I'm searching for the optimal NCS configuration for a scarily
complicated setup: three nodes which share NSS and a SBD partition via
iSCSI (NIC 1 and VLAN 1). All have access to a dedicated management
network (NIC 2 and VLAN 2) as well as to the production network (NIC 3
and VLAN 3). All works nicely until there is a hickup in one of the
networks which happens more frequently than an actual problem with one
of the OES11 servers. So my search is for a configuration that gives
maximum tolerance for problems with the network infrastructure.
My questions:
- What is best practice value for the NCS Heartbeat Tolerance and Slave
Watchdog timeouts? For the time being I did set this to 16s. Will there
be any problems with values in the range of minutes other than cluster
resources not being available for longer time?
- Is it possible to specify these values separately for multiple
networks? For example, in a case where the switch of the production
network is faulted, but the one for the management network still works.

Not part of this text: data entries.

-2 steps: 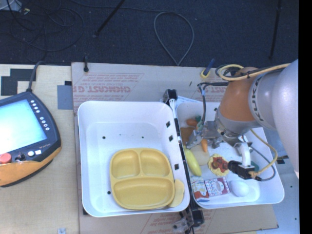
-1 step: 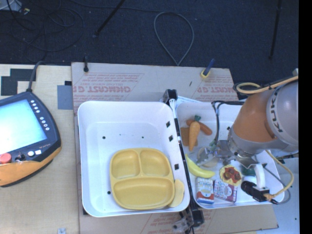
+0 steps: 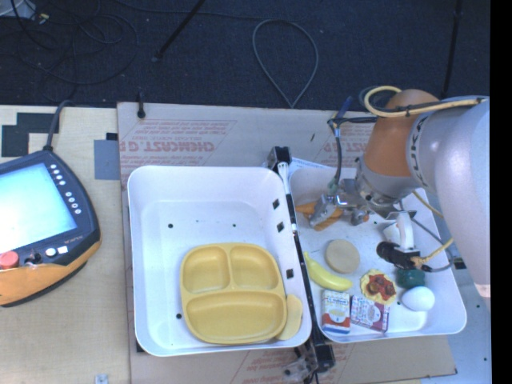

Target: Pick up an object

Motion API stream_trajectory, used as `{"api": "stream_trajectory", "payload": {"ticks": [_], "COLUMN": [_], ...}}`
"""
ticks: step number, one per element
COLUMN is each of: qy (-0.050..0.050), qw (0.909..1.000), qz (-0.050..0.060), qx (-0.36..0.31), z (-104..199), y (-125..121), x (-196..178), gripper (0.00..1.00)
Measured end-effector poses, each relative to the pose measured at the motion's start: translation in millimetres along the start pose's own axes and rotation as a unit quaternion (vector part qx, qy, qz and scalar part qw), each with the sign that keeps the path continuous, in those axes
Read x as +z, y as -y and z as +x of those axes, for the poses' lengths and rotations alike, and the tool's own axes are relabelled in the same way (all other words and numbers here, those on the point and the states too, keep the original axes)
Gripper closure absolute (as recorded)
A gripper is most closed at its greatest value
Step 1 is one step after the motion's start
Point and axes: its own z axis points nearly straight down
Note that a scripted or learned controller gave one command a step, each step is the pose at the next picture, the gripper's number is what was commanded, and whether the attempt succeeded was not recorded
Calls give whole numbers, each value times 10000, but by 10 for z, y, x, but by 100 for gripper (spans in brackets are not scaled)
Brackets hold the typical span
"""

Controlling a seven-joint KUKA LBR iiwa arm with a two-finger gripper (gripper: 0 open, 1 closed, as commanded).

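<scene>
Gripper low in the right bin's far-left corner, over an orange piece.

You'll find the metal two-finger gripper touching the small orange food-shaped object, which lies slightly left of it; whether it is clenched or released, you cannot tell.

There were two white bins, the left bin and the right bin. The left one held one yellow tray. The right one held one banana, one tan disc, two small cartons, one pizza toy, one white egg, one dark green piece and one orange piece. One pendant lay left of the bins.
</scene>
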Motion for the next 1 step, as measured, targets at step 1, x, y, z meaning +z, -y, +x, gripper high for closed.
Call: {"api": "stream_trajectory", "payload": {"ticks": [1], "qy": [13], "qw": [10000], "qz": [5], "qx": [2], "z": [72], "y": [-136], "x": [0], "gripper": [0]}}
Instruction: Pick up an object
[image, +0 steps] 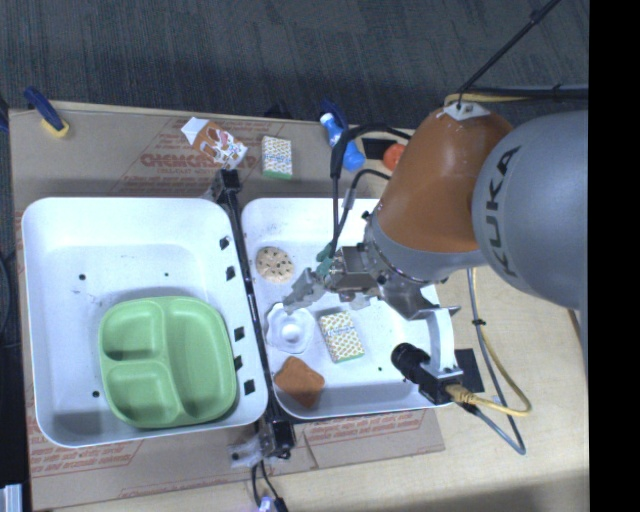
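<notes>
The right bin (300, 208) holds a round speckled cookie (273, 263), a small white round object (291, 330), a green-and-white patterned packet (342, 336) and a brown bread-like chunk (299, 381). My gripper (303, 290) hangs low over this bin, pointing down and to the left. It sits just above the white object, between the cookie and the packet. Nothing shows in its grasp. The arm's bulky orange and grey body (450, 190) hides the bin's right part.
The left bin (60, 250) holds a green divided tray (165, 360). Behind the bins on the cardboard lie a snack wrapper (213, 143) and a small packet (277, 157). Blue clamps (340, 140) stand at the back edge. Cables trail at the right.
</notes>
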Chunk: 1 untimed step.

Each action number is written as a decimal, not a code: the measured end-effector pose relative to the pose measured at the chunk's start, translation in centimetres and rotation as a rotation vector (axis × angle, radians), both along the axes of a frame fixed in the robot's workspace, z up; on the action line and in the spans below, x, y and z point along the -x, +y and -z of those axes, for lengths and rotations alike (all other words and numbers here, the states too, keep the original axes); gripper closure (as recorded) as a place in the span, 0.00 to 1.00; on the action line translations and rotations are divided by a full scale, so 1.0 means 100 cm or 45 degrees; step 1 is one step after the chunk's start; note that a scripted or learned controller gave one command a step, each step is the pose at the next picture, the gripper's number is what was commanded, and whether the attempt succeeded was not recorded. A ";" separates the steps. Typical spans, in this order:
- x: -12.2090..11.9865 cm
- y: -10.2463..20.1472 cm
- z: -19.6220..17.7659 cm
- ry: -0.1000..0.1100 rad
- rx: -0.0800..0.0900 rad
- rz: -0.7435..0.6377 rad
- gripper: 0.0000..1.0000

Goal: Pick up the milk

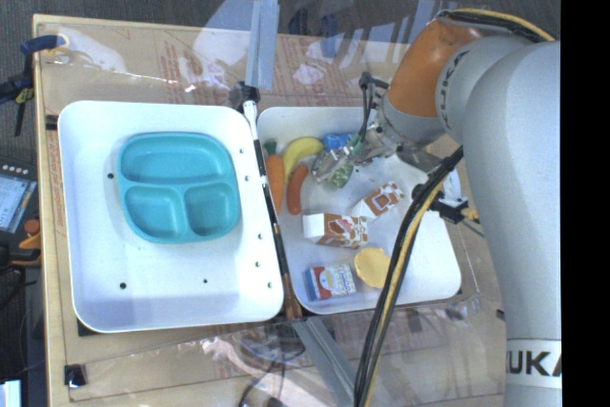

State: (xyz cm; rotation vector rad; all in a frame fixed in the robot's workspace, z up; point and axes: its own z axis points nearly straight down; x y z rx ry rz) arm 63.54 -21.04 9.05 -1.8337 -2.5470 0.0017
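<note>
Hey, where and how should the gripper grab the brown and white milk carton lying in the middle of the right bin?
Grip the milk carton across its narrow width at mid-body, descending from above. It lies flat on its side, long axis left-right, with free space on both long sides.

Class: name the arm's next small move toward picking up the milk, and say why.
Probably shift the gripper down the view, over the brown-and-white carton, likely the milk. The gripper now hangs near the banana, apart from that carton.
</note>
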 end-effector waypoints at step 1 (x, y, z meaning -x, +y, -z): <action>0.000 0.001 -0.009 0.002 -0.001 -0.008 1.00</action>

In this case the NCS hosts are still able to communicate, and I would
prefer them to do nothing and wait for the faulted network to start up
again. Instead, they will send poison pills after the Heartbeat
Tolerance has timed out.
- Finally I'm searching for a solution in case the iSCSI SAN fails. Last
time this happened for about 20s all nodes were gone which resulted in
an interruption of all services, of course. Is the time NCS hosts will
wait for an unreachable SBD partition one that I might configure?